Jon, just saw your post. Good suggestion on BVI! I tend to overlook such solutions on routers.

Joseph

Funnily enough just about to say good suggestion on transit vlan using separate IP addressing.

I have used the transit vlan solution and it generally does work but i agree that we would need some info re. remote sites to fully understand routing issues.

BVI is something i often shy away from as well - not sure why as i'm quite comfortable with switching.

Jon

With apologies to Dan for this somewhat off-topic reply; Jon guess we'll have to form a mutual admiration society. ;)

If you have the equipment, the solution I like is the link agregation from the router to couple of switches. Learned, here on the forums, you can aggregrate some ISRs Ethernet ports when running some of the later IOSs.

As I mentioned in my original post, the network is a flat, single VLAN deployment on the LAN side. The routers are used to reach remote users over redundant WAN links. VRRP is used to virtualize the routers to the devices on the LAN.

The switches are non-stackable L2 switches (2960 for example).
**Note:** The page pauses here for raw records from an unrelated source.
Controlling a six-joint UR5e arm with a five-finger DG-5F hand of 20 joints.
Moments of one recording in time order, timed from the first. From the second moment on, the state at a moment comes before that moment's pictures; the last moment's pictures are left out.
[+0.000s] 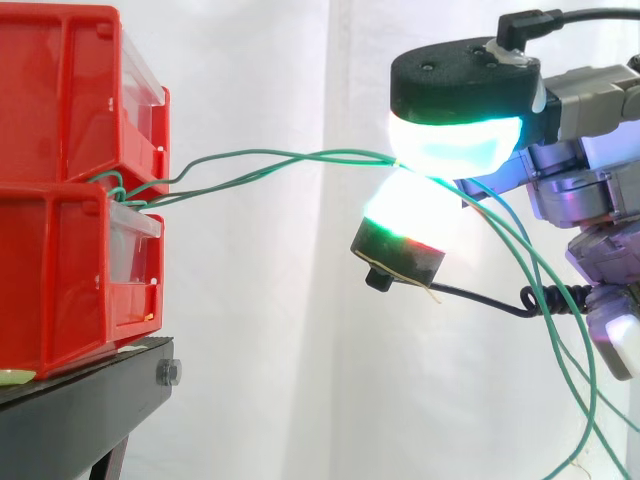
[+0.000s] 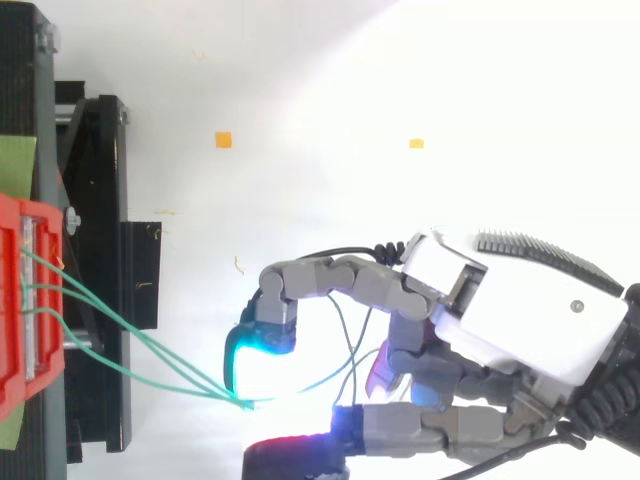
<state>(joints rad) 0.38 -2.22 -1.10 -3.27 -0.79 -0.06</state>
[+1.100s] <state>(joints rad) 0.38 -2.22 -1.10 -3.27 -0.79 -0.06</state>
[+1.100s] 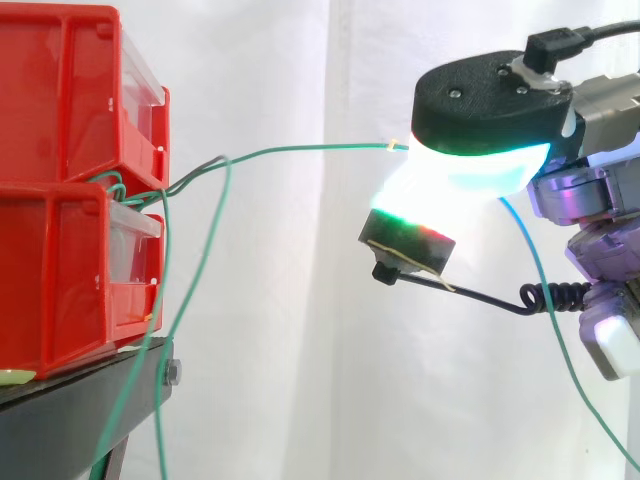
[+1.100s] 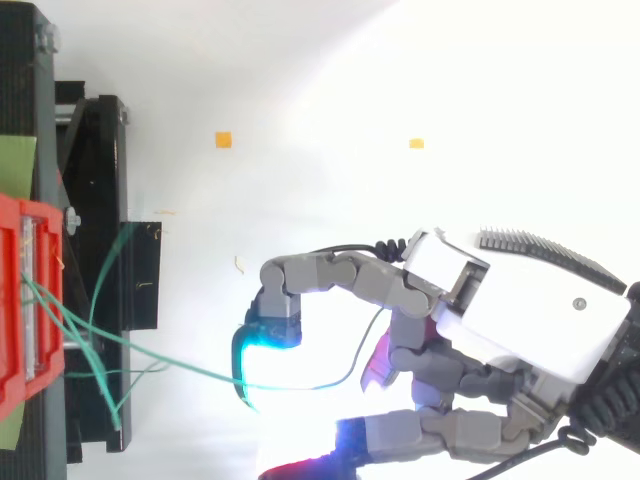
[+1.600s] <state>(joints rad) 0.38 -2.22 -1.10 -3.27 -0.79 -0.06</state>
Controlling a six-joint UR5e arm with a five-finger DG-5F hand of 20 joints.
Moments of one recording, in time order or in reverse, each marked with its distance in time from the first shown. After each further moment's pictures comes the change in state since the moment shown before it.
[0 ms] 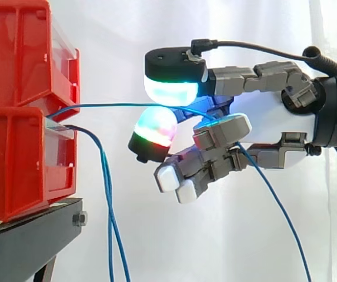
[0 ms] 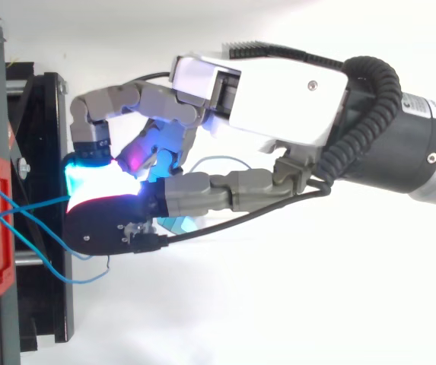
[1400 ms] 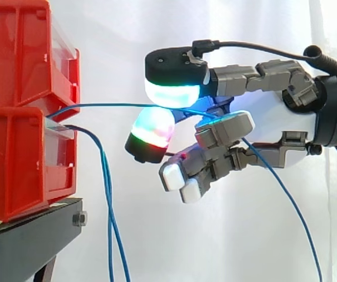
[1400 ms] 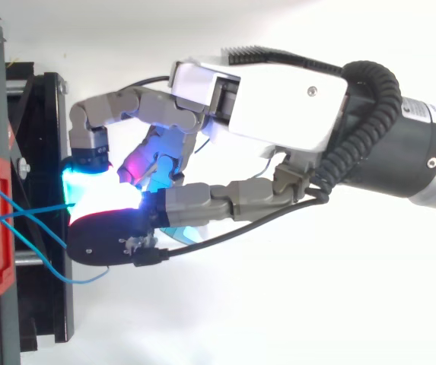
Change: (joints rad) arm 0.004 0.000 0.000 0.002 0.000 -0.002
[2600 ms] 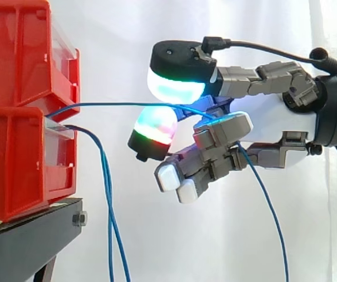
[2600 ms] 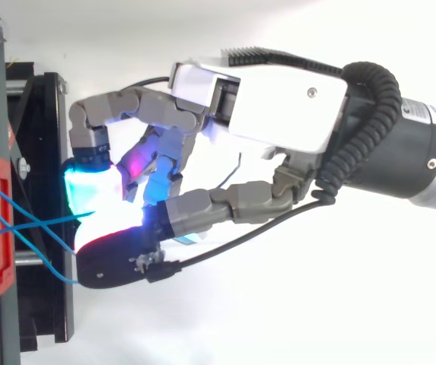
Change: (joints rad) arm 0.001 0.000 0.000 -0.001 0.000 0.000
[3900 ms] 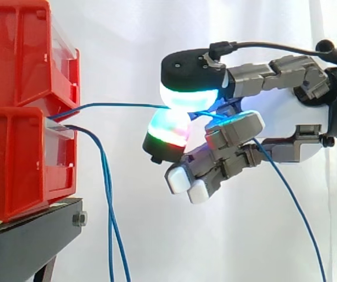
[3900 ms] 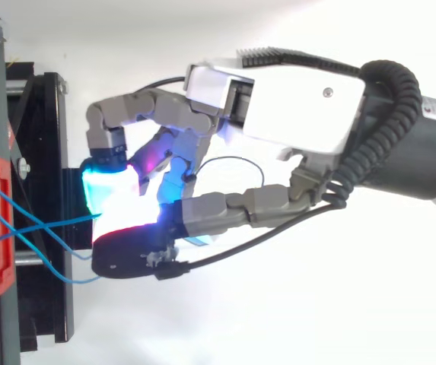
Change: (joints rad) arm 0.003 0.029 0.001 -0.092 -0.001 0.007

I cannot cost-justify using stackable switches.

The servers and clients implement an active-backup Ethernet teaming. They will prefer a particular NIC and only fallback to the other NIC only in a case of a switch or cable failure.

Since the servers and clients implement an active-backup Ethernet teaming and since you're using VRRP, do you actively (as in pass traffic) use both routers now, or is there an active and backup path (both upstream and downstream)? Reason I ask, if you're not using both WAN paths to pass traffic actively, VRRP and normal dynamic routing should move traffic to the redundant router with loss of the switch that had active VRRP router.
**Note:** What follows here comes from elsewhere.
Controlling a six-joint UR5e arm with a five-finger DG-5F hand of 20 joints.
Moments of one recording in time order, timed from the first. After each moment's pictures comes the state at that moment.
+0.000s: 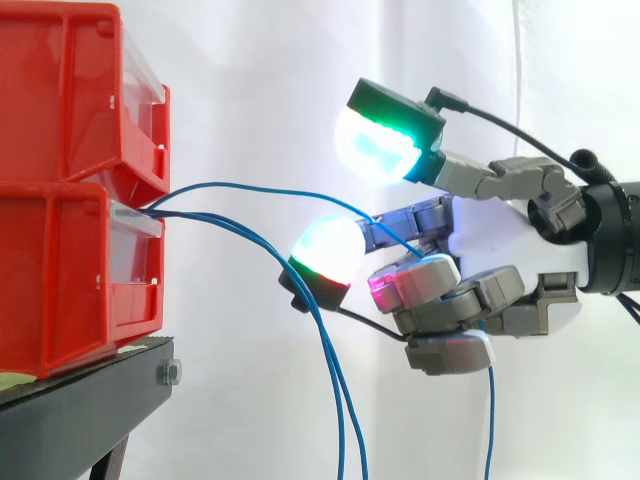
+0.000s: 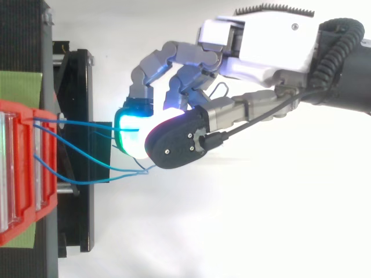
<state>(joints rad) 0.12 -2.26 -1.18 -2.87 -1.37 -0.15</state>
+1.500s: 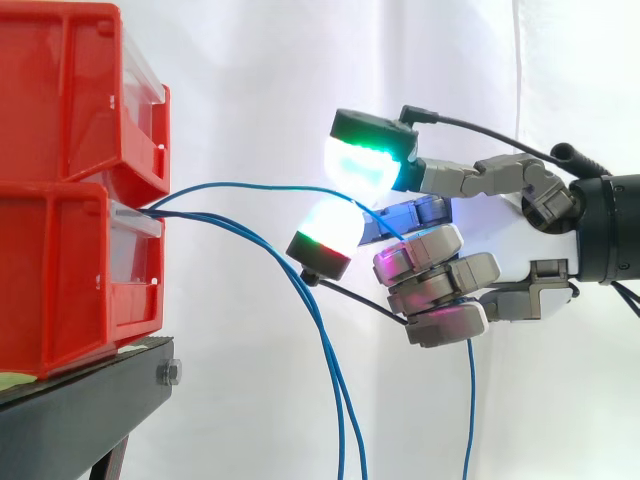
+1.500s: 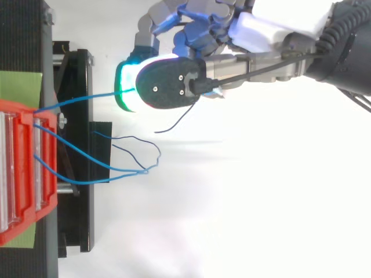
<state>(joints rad) 0.11 -2.25 -1.18 -2.87 -1.22 -0.06</state>
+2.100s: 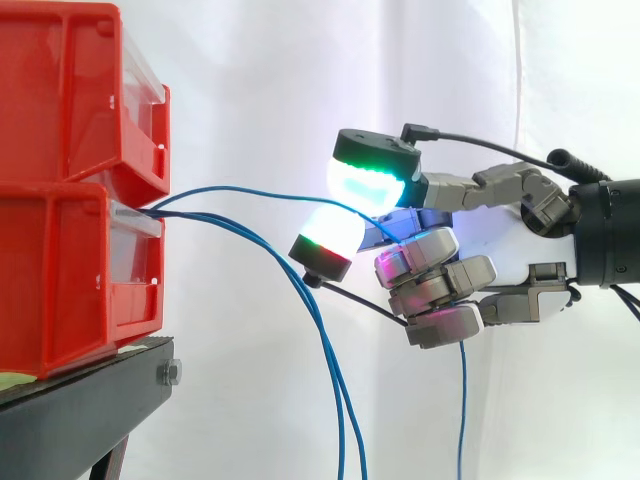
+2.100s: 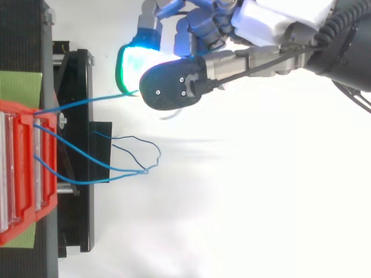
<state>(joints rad) 0.12 -2.26 -1.18 -2.87 -1.17 -0.04</state>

If both WAN links are actively passing traffic, then since the switches are not stackable, you'll be unable to use the router to switches link aggregation technique, but both the transit subnet or BVI approaches might be used.
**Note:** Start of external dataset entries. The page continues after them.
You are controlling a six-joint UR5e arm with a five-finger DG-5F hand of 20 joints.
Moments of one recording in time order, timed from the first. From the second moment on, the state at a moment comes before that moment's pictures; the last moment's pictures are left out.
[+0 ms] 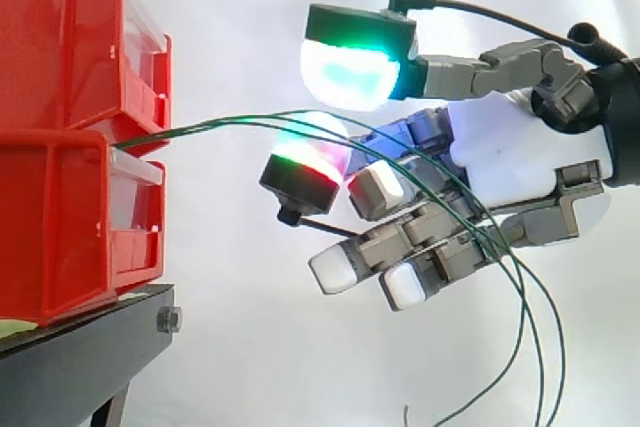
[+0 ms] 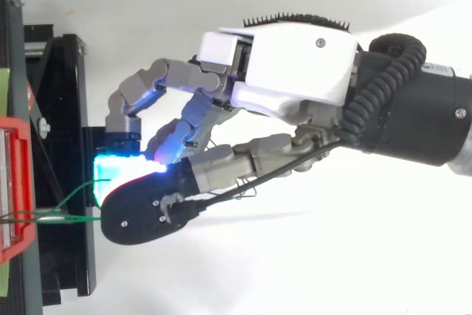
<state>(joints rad) 0.18 -2.31 -0.95 -3.22 -1.21 0.03</state>
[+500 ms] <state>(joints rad) 0.17 -2.31 -0.95 -3.22 -1.21 0.02</state>
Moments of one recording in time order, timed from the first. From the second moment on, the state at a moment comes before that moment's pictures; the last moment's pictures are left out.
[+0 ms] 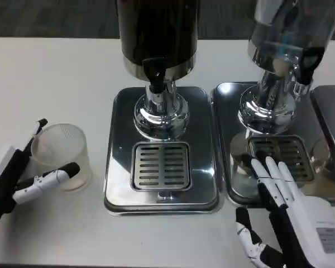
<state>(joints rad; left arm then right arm) -0.29 0.65 -0.14 1.02 0.44 -0.68 0.19 0.46 -0.33 0.28 -0.17 -0.84 -0.24 -0.46</state>
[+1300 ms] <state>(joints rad) -0.34 0.58 -0.22 1.10 0.52 -0.67 0.45 0.50 -0.32 0.24 -0.22 -0.81 -0.24 -0.43</state>
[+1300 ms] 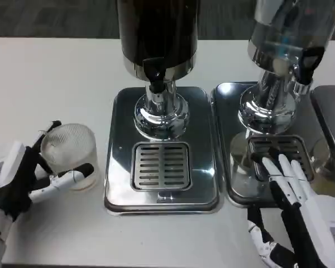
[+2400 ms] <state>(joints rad) -0.32 0.57 -0.25 1.17 0.52 -0.79 0.60 0.47 -0.33 0.21 -0.21 -0.79 -0.27 -0.40</state>
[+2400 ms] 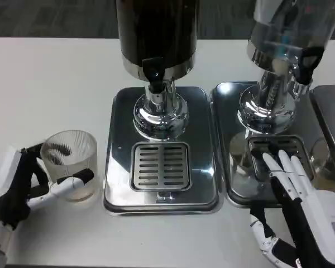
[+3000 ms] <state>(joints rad) -0.26 0.61 -0.21 1.09 0.52 -0.86 0.65 0.46 -0.32 0.21 -0.20 -0.78 -0.27 -0.40</state>
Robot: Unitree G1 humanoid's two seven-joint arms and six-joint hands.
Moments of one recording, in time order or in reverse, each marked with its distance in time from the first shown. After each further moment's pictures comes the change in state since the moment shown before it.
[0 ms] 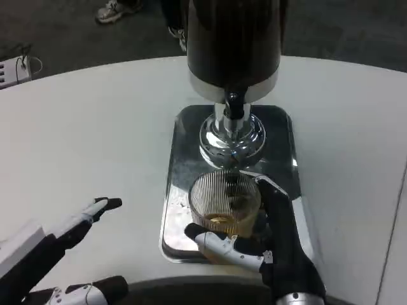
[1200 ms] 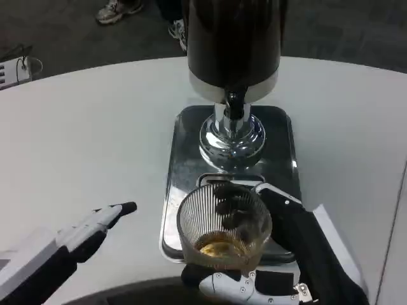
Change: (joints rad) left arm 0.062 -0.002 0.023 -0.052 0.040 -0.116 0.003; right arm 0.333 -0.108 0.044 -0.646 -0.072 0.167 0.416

Sorry for not getting back earlier...

I do want the routers to load balance in order to fully utilize the links. On the LAN side, I would implement 2 VRRP addresses, each primarily hosted by a different router. Half of my devices would point to the first VRRP address, the others to the other VRRP address.

How do you implement this transit subnet? What are the pros and cons of transit subnet versus BVI?

Thanx,

Dan

(BTW: Instead of using dual VRRP addresses, have you considered GLBP?)

A transit subnet could be implemented by defining a new VLAN for it that's on both switches to which you connect one of the router interfaces. Or, you can just connect one router's interface to the other router's interface. Either approach could define the new subnet as a /30.

The pros and cons boil down to L2 vs. L3. Today, with all new multilayer L3 capable switches, L3 designs are being pushed. BVI would tie you to equipment that supports it, where L3 should be doable with any L3 device. BVI might seem simpler unless what ports are actually passing traffic is important. BVI also might make it easier to maintain usage of both WAN links when one switch fails.

Without really thinking about both methods, and thinking about "what if", can't easily recommend over the other.